The density-based local outlier approach:
- Distance based outlier detection faces difficulty in identifying outliers if data is not uniformly distributed.
- Therefore this approach is used which depends on the overall distribution of the given set of data points
- Eg: Figure shows a simple 2-D data set containing 502 objects, with two obvious clusters.
- Cluster C1 contains 400 objects while Cluster C2 contains 100 objects.
- Two additional objects, o1 and o2 are clearly outliers.
- However, by distance-based outlier detection only o1 is a reasonable outlier
- This brings us to the notion of local outliers.
- An object is a local outlier if it is outlyingrelative to its local neighborhood, particularly with respect to the density of the neighborhood.
- In this view, o2 is a local outlier relative to the density of C2.
- Object o1 is an outlier as well, and no objects in C1 are mislabeled as outliers.
- This forms the basis of density-based local outlier detection.
- Therefore unlike previous methods, it does not consider being an outlier as a binary property. Instead, it assesses the degree to which an object is an outlier.
- This degree of “outlierness” is computed as the local outlier factor (LOF) of an object.
- This degree of “outlierness” depends on how isolated the object is with respect to the surrounding neighborhood.
- This approach can detect both global and local outliers.

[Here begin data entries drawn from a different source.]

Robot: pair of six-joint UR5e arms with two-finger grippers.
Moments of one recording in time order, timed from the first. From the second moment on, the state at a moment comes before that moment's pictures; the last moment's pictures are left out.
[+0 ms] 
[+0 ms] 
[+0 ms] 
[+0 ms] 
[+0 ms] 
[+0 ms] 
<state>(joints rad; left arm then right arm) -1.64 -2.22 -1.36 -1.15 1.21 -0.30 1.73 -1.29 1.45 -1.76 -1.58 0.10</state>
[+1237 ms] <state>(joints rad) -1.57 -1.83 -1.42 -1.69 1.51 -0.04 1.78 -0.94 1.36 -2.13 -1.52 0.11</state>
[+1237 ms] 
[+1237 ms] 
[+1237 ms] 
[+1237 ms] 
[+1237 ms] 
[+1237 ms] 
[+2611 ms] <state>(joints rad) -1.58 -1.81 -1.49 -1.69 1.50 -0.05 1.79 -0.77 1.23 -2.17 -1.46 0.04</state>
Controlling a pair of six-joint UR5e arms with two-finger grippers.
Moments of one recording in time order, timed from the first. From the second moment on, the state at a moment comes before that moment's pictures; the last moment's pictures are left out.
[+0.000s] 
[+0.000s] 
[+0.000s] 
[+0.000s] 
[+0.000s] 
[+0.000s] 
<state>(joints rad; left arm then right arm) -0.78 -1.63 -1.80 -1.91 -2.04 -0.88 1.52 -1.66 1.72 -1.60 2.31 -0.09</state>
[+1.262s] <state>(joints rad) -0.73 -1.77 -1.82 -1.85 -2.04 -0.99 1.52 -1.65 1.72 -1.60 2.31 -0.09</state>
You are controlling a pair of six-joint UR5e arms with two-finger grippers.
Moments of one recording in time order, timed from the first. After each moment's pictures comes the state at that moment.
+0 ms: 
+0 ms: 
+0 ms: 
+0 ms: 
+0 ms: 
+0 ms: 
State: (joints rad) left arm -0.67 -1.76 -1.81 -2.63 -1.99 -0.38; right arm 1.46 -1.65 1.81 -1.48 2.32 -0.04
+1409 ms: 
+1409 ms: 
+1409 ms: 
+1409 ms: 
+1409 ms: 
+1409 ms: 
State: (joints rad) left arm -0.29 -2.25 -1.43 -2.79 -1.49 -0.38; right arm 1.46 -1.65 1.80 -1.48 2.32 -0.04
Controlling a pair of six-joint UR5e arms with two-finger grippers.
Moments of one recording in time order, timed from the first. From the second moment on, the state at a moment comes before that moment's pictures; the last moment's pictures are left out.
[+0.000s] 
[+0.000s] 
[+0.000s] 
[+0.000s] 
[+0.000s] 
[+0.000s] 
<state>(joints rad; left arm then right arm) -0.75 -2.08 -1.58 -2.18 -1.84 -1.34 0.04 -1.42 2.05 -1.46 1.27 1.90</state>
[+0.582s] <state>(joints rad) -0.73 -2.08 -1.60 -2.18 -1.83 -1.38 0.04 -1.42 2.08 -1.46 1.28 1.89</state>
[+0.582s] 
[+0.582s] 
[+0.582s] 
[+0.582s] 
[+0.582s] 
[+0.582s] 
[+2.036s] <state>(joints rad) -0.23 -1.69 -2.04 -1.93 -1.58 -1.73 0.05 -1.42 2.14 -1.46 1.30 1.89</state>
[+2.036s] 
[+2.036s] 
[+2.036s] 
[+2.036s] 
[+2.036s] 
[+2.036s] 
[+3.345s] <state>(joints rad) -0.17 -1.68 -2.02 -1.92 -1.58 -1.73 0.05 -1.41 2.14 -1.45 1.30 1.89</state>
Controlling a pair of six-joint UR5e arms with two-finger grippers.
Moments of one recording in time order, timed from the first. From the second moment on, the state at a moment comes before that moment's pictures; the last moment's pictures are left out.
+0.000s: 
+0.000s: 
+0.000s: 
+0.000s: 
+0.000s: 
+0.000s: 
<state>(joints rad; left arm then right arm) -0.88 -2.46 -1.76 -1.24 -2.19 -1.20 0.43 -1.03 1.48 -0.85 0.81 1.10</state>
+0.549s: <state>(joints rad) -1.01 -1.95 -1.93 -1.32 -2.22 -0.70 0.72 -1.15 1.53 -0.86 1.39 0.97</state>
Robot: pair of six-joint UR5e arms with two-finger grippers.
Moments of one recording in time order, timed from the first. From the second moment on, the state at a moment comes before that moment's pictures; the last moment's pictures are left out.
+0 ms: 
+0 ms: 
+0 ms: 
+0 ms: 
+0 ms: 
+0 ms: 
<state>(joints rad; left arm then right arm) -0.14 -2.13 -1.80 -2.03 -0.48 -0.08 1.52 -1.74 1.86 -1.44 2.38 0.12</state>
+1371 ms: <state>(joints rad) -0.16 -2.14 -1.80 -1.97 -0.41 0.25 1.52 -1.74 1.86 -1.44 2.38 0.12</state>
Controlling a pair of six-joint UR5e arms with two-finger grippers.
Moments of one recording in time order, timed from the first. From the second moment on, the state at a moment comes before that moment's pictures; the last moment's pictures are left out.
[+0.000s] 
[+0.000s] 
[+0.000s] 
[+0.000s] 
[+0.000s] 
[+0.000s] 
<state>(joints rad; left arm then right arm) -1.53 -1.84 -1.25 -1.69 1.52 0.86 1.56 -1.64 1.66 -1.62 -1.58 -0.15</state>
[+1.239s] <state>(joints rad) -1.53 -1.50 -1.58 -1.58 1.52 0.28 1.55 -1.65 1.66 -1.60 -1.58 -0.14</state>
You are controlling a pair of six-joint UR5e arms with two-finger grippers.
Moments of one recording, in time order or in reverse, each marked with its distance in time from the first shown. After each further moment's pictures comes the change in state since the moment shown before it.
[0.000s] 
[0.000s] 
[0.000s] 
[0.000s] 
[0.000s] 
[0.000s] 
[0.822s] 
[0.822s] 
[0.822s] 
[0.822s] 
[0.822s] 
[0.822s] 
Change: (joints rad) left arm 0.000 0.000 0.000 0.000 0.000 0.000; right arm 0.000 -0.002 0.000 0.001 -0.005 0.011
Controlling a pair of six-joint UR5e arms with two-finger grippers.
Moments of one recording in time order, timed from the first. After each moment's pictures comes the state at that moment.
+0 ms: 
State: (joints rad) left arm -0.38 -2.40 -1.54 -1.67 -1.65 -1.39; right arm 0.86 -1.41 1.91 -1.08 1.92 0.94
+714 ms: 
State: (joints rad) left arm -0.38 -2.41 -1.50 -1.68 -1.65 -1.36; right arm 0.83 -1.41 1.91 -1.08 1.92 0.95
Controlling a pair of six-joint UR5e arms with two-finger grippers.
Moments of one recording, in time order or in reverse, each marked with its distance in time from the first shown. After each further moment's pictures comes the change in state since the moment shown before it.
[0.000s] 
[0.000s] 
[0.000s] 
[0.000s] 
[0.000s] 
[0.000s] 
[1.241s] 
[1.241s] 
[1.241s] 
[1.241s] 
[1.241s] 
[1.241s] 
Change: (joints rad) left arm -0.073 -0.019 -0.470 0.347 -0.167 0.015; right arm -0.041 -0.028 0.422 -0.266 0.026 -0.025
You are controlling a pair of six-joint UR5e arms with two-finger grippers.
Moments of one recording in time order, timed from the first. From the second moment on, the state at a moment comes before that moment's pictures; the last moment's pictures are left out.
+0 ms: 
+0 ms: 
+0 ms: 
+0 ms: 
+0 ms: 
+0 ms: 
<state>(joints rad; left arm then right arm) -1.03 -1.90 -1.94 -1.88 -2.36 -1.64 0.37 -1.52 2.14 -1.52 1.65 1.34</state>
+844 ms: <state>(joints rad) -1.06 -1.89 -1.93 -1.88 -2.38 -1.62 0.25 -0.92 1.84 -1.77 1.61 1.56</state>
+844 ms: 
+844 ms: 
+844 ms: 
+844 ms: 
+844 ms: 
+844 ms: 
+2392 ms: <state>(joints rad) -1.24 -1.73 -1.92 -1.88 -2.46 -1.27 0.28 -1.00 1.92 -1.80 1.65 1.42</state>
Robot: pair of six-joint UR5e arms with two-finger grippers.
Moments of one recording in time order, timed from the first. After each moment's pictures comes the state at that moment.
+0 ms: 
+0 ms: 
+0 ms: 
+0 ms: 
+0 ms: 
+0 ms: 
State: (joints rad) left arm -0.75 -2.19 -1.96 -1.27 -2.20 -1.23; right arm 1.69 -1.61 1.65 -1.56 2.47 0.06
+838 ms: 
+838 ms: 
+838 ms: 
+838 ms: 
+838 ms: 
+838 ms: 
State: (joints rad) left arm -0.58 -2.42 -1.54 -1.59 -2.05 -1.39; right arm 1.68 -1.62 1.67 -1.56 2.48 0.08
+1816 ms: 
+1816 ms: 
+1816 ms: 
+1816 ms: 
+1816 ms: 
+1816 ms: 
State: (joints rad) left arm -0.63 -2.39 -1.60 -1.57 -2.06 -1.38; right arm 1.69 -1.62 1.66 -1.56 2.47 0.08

- The deviation-based approach:
- This approach identifies outliers by examining the main characteristics of objects in a group.
- Objects that “deviate” from this description are considered outliers.
- Hence, in this approach the term deviation is typically used to refer to outliers.
- There are two techniques for deviation-based outlier detection.
- The first sequentially compares objects in a set, while the second employs an OLAP data cube approach.